I'm not clear on the full purpose of it, but it's called an L0 and there's mention of an L1 as well. Possibly, there's an L2 or something else beyond. The HBCC in Vega is past all the cache layers, and since its job is paging resources into the local VRAM pool it's not specced to handle something like all the local cache output of the CUs.
 
You know this how?
2019-01-09-image-20.jpg
 
It really is not, AMD GPUs are known to punch above their weight in this title, the fact they showed this only title in comparison to 2070 speaks volumes about their real world performance. They did the same with Radeon VII by the way, showing it beating the 2080 in this title by a big margin, and we all know how that turned out in the end.
So it's not only a speculation, but it's a speculation based on some doubtful "facts"
1. AMD presented RVII performance in three games representing three APIs (DX11, DX12, Vulkan). They haven't cherry picked only "their absolute best result". Not even the Strange Brigade performance was "their absolute best result" at that time. E.g. in Call of Duty: Black Ops 4 RVII was 20 % faster than RTX 2080.
2. Nvidia released drivers, which boosted performance in Strange Brigade, so situation changed.
3. Why should we expect, that a game, which was fine with Vega architecture, will be the best choice for Navi architecture? There are several games, which like Polaris, but don't like Fiji.
4. Strange Brigade was never "their absolute best result" and is not even today. E. g. Radeon VII in World War Z @2560×1440 performs 28 % faster than RTX 2080. That would be probably "their absolute best result" to present Navi if(!) the architecture prefers the same workloads.

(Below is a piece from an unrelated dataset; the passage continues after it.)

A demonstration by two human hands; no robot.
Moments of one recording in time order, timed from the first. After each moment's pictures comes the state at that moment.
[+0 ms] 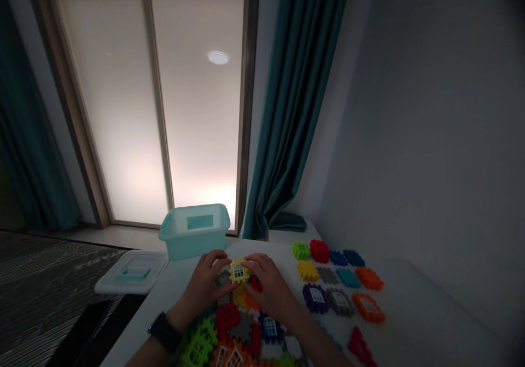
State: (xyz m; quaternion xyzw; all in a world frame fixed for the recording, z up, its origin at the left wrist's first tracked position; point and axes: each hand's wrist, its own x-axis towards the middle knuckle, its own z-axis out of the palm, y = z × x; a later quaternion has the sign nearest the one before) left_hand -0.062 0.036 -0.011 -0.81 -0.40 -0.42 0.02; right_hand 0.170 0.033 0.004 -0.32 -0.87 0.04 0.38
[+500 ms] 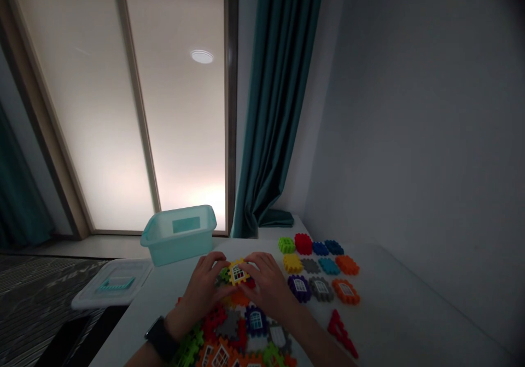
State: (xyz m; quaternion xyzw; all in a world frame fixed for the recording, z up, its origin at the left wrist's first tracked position) left_hand -0.029 0.033 -0.003 -0.83 -0.37 -0.42 0.04; right_hand 0.193 0.015 0.018 -0.35 -0.85 -0.07 0.38
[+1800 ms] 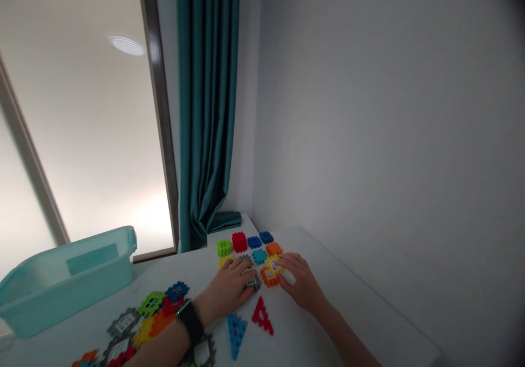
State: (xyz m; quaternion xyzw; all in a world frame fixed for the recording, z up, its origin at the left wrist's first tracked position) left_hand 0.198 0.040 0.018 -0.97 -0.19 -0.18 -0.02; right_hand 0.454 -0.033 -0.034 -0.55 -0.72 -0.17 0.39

5. It's not likely, that Navi prefers the same type of workloads as Vega, because the compute/fillrate and compute/geometry ratios were completely changed. It will have significantly lower compute performance, but significantly higher geometry performance than Vega.

So, your findings are really just a speculation and it's not even a speculation based on facts. It's a speculation based on other speculation.